DOI:10.1152/ajpheart.1991.260.5.H1507
PMID:2035673
Abstract

Effects of vagal nerve activity on atrial ectopic pacemaker foci were studied in vitro in strips of rabbit tricuspid valve. Transmembrane potentials were recorded from pacemaker and working atrial fibers superfused with Tyrode solution containing propranolol. Tissues were paced from the atrial muscle end at cycle lengths of 90, 70, or 50% of the intrinsic pacemaker cycle, and postganglionic vagal nerve endings were stimulated with brief trains of pulses (200 Hz; 100-200 microseconds) through a second electrode near the pacemaker. Vagal trains scanning diastole hyperpolarized pacemaker and surrounding fibers to a maximum membrane potential of -74.7 +/- 1.8 mV (normal maximum diastolic potential = -75.5 +/- 1.6 mV) and elicited a period of inexcitability lasting 217.9 +/- 27.3 ms (drive cycle = 90% of pacemaker cycle).
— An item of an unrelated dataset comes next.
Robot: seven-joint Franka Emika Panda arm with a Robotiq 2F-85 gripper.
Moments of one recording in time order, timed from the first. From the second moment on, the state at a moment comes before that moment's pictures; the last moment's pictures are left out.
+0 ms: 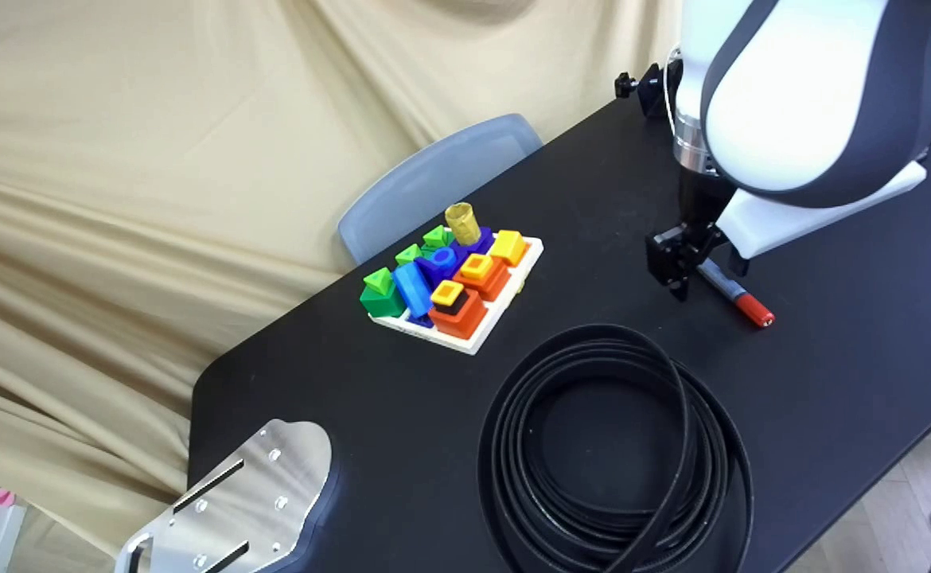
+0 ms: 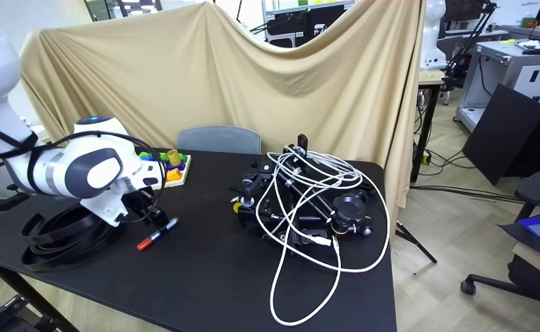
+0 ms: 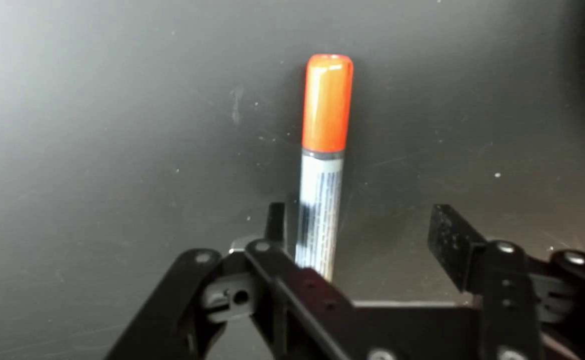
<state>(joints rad) 0.15 0.39 0.07 -2.52 0.11 3.02 0.30</state>
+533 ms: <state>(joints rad) 0.16 0.41 0.07 -2.50 0.14 3.02 0.30</state>
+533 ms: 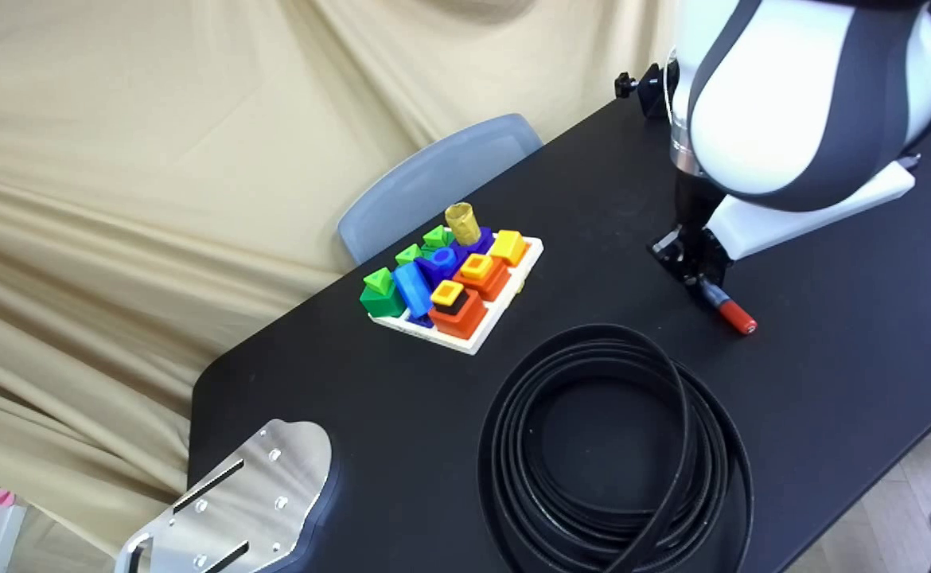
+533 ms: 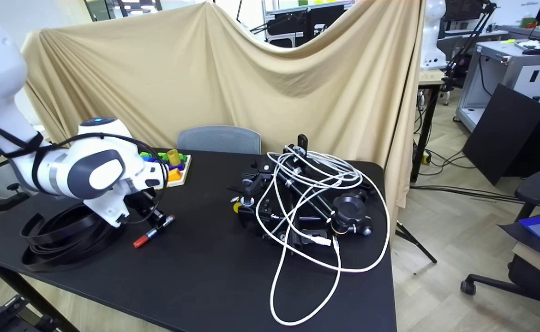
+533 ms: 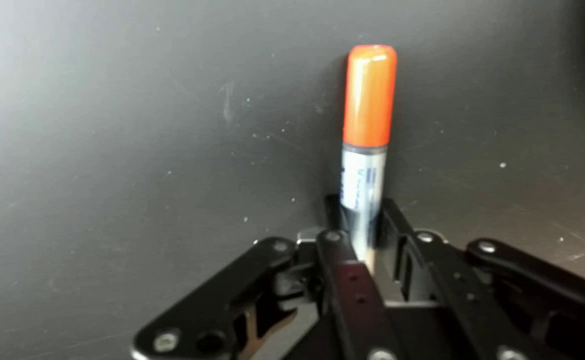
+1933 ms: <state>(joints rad) 0.08 0.36 0.06 -2.25 0.02 2.72 -0.11</state>
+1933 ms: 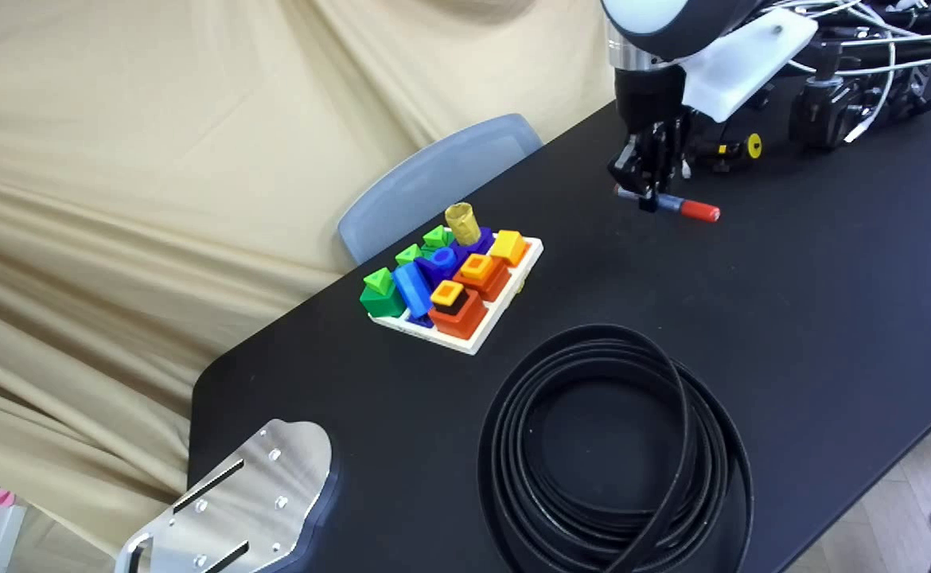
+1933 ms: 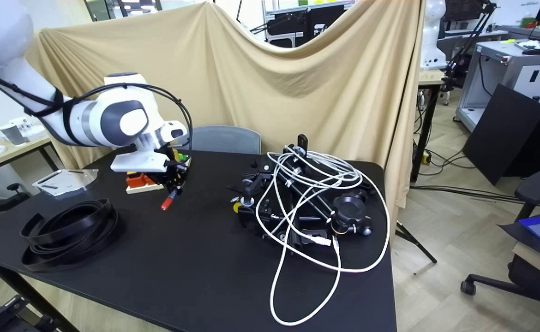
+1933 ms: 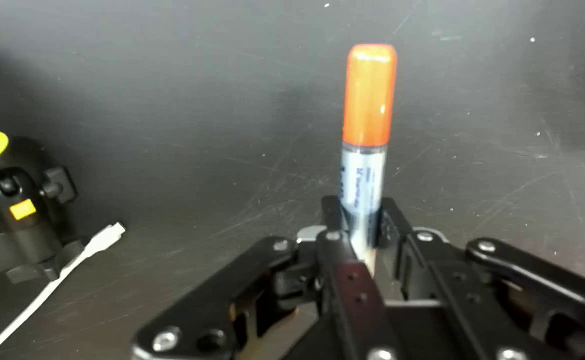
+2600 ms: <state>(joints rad) 0.07 0.53 0.07 -2.10 0.01 2.70 -0.13</state>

Inexcitability was evident at critical diastolic intervals where vagal input prevented atrial impulses from activating the pacemaker allowing spontaneous discharges to occur, i.e., escape, late in diastole. Besides inexcitability, incidence and timing of escape impulses were determined by cumulative effects of drive cycle length, vagal stimulus, and subthreshold electrotonic input on intrinsic pacemaker cycle. These data suggest that phasic vagal stimuli may transiently protect atrial ectopic pacemaker foci from conducted sinus impulses by rendering pacemaker and surrounding fibers inexcitable. In the setting of a long sinus (drive) cycle length, phasic vagal activity may result in spontaneous discharges manifest as late atrial premature beats.

摘要

在兔三尖瓣条带中对迷走神经活动对心房异位起搏点的影响进行了体外研究。从起搏和工作心房纤维记录跨膜电位,这些纤维被含有普萘洛尔的台氏液灌流。组织从心房肌末端以固有起搏周期的90%、70%或50%的周期长度进行起搏,并且通过靠近起搏点的第二个电极用短串脉冲(200Hz;100 - 200微秒)刺激节后迷走神经末梢。扫描舒张期的迷走神经串使起搏点和周围纤维超极化至最大膜电位-74.7±1.8mV(正常最大舒张电位=-75.5±1.6mV),并引发持续217.9±27.3ms的不应期(驱动周期=起搏周期的90%)。在关键舒张期间隔时不应性明显,此时迷走神经输入阻止心房冲动激活起搏点,从而允许在舒张晚期发生自发性放电,即逸搏。除了不应性外,逸搏冲动的发生率和时间由驱动周期长度、迷走神经刺激以及阈下电紧张输入对固有起搏周期的累积效应决定。这些数据表明,阶段性迷走神经刺激可能通过使起搏点和周围纤维失去兴奋性,从而短暂地保护心房异位起搏点免受传导的窦性冲动影响。在长窦性(驱动)周期长度的情况下,阶段性迷走神经活动可能导致表现为晚期房性早搏的自发性放电。